A population-scale map of human tandem repeat composition and mutation dynamics from long-read assemblies

Tandem repeats (TRs) are highly mutable genomic elements composed of repeated motifs that drive genetic diversity and contribute to disease. Due to limited resolution at population scale, their mutation dynamics are incompletely understood. Here, we present TRCompDB, a reference database constructed on 832 human genomes that annotates the compositional diversity and population structure for 4.4 million TR loci.
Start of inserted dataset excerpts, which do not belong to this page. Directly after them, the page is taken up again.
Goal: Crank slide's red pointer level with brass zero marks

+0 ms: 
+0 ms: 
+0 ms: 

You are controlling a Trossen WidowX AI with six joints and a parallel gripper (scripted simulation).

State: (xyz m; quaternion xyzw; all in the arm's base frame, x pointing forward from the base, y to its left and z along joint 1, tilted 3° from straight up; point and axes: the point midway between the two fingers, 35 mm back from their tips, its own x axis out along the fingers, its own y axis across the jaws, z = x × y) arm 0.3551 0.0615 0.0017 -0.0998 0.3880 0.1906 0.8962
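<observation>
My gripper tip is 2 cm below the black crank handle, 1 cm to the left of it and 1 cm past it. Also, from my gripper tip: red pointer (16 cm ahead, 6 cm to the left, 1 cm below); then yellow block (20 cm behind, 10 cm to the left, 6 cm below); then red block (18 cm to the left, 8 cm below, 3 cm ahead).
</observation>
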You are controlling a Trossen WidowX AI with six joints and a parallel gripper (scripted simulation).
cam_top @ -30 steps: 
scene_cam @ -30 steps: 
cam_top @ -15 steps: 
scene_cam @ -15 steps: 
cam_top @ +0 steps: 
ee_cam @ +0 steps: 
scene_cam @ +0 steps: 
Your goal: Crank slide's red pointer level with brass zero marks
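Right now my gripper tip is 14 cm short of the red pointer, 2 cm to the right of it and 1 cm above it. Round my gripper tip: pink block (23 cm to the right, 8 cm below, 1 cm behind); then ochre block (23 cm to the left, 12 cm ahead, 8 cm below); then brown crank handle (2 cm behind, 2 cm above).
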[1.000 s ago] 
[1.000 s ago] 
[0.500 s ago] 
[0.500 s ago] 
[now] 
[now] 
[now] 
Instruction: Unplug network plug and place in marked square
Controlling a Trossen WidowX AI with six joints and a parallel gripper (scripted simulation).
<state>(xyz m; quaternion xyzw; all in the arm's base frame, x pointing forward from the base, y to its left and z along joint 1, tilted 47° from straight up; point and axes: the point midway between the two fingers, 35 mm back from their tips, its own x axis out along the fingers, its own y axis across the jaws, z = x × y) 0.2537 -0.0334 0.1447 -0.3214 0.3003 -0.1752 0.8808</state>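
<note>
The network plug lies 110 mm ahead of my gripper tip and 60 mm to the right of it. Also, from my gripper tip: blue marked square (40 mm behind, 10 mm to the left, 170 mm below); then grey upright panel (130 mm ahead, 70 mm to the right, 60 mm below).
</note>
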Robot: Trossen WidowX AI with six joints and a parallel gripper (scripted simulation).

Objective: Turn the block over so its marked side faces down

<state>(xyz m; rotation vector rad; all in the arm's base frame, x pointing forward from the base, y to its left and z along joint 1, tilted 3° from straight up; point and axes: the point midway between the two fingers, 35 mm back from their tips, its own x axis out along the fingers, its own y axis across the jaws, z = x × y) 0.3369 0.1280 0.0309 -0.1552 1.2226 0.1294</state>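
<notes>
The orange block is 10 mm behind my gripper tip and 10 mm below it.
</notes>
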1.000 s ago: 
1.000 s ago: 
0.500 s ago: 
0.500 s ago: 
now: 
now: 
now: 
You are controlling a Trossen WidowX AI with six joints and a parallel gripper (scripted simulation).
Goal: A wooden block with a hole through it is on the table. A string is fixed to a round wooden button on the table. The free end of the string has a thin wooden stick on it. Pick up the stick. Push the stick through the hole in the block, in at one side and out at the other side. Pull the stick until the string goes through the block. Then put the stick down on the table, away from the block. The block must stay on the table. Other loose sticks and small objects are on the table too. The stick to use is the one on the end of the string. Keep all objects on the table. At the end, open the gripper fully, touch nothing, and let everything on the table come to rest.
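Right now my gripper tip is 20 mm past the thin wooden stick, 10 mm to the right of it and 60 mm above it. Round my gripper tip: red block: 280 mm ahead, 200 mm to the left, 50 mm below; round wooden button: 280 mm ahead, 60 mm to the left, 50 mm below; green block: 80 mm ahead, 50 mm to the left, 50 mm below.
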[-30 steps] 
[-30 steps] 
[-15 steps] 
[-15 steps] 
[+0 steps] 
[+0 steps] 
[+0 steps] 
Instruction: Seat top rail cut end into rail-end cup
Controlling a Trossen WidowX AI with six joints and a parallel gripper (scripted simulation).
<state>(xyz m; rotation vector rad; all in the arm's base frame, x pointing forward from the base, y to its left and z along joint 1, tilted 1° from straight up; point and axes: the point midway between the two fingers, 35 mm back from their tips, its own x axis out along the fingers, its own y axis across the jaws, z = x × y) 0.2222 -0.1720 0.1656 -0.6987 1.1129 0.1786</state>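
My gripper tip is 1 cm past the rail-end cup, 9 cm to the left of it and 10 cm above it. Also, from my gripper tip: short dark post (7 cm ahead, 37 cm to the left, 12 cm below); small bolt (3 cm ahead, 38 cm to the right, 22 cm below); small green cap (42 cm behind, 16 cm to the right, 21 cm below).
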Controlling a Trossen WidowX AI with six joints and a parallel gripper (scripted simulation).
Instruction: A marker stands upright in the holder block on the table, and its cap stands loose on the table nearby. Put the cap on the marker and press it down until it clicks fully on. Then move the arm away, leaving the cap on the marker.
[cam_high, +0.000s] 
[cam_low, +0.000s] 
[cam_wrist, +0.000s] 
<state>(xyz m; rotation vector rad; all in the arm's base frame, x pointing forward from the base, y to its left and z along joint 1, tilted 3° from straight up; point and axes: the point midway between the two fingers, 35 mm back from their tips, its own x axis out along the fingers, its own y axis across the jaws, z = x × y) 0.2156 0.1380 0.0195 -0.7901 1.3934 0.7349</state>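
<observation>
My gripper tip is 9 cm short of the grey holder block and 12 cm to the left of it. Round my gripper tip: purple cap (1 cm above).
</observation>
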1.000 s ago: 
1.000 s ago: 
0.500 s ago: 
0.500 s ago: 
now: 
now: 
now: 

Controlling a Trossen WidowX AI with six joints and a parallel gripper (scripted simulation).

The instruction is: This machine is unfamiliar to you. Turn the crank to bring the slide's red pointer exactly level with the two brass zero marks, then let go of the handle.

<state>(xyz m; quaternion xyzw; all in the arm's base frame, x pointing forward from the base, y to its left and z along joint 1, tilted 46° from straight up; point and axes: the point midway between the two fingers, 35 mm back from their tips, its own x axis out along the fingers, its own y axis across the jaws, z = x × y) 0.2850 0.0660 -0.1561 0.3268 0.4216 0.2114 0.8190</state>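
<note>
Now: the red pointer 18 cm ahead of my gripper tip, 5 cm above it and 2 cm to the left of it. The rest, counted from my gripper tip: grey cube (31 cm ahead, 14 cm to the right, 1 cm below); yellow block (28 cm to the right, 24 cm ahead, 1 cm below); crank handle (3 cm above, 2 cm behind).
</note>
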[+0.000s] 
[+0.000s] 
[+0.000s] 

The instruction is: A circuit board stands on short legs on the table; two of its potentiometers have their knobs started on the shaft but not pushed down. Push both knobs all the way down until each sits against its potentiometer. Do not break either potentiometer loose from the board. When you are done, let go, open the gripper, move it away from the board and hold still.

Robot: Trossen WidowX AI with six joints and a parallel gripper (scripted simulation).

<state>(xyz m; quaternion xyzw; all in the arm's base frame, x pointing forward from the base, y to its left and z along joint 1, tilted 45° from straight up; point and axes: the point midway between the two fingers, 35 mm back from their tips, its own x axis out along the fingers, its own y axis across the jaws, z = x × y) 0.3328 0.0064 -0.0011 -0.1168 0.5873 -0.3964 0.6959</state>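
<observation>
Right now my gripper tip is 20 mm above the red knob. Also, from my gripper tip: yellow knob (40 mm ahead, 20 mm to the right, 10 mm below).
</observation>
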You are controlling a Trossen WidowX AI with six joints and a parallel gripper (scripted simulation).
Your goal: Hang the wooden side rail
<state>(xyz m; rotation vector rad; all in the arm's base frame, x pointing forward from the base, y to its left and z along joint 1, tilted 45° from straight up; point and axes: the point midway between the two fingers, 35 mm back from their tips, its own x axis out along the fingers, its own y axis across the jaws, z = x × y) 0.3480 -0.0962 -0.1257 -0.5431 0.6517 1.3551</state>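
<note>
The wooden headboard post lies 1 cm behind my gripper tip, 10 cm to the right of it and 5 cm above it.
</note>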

Leveraging SNP-based genealogical trees, we estimated locus-specific mutation rates for 4,037,274 TRs, revealing mutation rates ranging from 10 ⁻¹⁰ to 10 ⁻³ on TRCompDB loci. In addition to TR length and coding potential, mutation rate was influenced by recombination and the wider duplication context. Moreover, a subset of AT-rich pentanucleotide repeats including loci linked to Familial Myoclonic Adult Epilepsy and spinocerebellar ataxia showed extreme mutation rates. Beyond single-motif changes, 29,964 loci exhibited higher-order duplication patterns that increased allelic complexity, among which 3,351 VNTRs showed evolutionary recurrence. These results establish TRCompDB as a resource for studying global patterns of tandem repeat evolution and their contribution to human disease.